**Exercise**: Give back every line of the data below exactly.

**Supplied material**:
******************************
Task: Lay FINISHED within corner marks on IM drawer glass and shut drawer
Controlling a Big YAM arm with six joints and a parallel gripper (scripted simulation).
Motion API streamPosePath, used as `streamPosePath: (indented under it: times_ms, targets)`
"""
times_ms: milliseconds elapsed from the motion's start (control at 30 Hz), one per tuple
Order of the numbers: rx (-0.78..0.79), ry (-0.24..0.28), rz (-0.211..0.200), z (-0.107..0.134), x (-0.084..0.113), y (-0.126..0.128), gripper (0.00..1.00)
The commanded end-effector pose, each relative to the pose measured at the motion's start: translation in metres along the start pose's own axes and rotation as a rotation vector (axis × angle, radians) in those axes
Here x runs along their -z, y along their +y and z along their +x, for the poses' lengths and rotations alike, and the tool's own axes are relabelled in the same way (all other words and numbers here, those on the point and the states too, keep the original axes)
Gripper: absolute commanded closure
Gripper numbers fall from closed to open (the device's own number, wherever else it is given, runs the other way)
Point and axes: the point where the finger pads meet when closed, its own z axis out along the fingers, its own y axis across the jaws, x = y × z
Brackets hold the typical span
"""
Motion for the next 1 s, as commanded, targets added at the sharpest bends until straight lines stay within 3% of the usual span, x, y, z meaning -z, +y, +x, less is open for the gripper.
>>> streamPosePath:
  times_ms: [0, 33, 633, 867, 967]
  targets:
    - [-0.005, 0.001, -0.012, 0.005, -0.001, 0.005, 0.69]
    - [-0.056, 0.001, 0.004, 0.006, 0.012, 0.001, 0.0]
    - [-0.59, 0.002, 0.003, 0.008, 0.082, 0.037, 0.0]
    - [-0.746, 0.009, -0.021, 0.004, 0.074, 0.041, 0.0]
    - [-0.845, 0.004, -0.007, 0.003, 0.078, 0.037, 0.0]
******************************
**Exercise result**:
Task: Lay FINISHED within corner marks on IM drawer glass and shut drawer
Controlling a Big YAM arm with six joints and a parallel gripper (scripted simulation).
Motion API streamPosePath, used as `streamPosePath: (indented under it: times_ms, targets)`
"""
times_ms: milliseconds elapsed from the motion's start (control at 30 Hz), one per tuple
Order of the numbers: rx (-0.78..0.79), ry (-0.24..0.28), rz (-0.211..0.200), z (-0.107..0.134), x (-0.084..0.113), y (-0.126..0.128), gripper (0.00..1.00)
The commanded end-effector pose, each relative to the pose measured at the motion's start: translation in metres along the start pose's own axes and rotation as a rotation vector (axis × angle, radians) in those axes
Here x runs along their -z, y along their +y and z along their +x, for the poses' lengths and rotations alike, and the tool's own axes are relabelled in the same way (all other words and numbers here, those on the point and the states too, keep the original axes)
Gripper: absolute commanded closure
Gripper numbers fall from closed to open (the device's own number, wherever else it is given, runs the other way)
Point and axes: the point where the finger pads meet when closed, its own z axis out along the fingers, its own y axis across the jaws, x = y × z
Brackets hold the typical span
"""
Motion for the next 1 s, as commanded, targets added at the sharpest bends until straight lines stay within 3% of the usual span, x, y, z meaning -z, +y, +x, less is open for the gripper.
>>> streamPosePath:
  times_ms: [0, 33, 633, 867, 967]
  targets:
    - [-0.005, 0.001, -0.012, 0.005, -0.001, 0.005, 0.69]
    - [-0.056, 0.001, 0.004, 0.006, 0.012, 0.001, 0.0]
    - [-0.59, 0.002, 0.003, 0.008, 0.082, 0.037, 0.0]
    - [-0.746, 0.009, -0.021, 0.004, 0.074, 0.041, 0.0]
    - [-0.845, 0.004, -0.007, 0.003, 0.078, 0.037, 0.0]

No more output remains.